Exercise instructions: Search the listing for the word "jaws" and copy every line where it turns up.
-------------------------
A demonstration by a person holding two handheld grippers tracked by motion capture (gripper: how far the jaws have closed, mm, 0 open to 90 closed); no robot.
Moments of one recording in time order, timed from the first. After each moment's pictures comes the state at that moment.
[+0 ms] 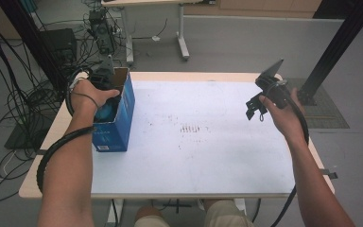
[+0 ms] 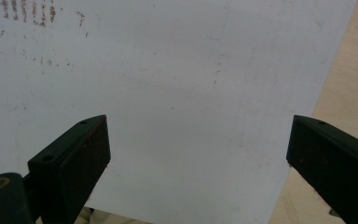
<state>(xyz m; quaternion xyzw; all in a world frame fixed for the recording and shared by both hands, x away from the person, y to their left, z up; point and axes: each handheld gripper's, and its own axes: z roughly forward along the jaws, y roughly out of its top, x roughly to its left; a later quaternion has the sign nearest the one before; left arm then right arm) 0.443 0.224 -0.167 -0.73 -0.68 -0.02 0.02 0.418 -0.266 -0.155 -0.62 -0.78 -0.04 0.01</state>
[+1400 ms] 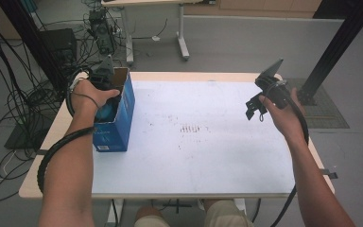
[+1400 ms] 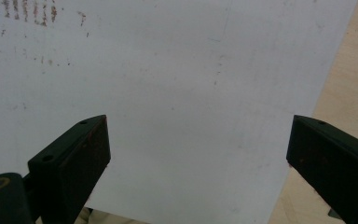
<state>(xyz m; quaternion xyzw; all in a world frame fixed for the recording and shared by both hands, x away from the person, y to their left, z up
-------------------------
Output of the exercise:
A demonstration by a person holding two handheld grippers tracked by motion capture (gripper: how far the jaws have closed, mm, 0 open to 90 closed); no robot.
<state>(xyz m; quaternion xyzw; all in a world frame fixed for the recording and shared by both hands, x away from the person, y to their left, z up; point and axes: each handheld gripper's, and its own axes: z roughly forward along the jaws, y roughly out of its top, x roughly to its left; a later quaternion has the sign nearest the one before; left arm then right arm) 0.443 0.224 -0.167 -0.73 -0.68 -0.02 0.02 0.418 -0.266 -0.155 -0.62 -0.78 -0.04 0.01</state>

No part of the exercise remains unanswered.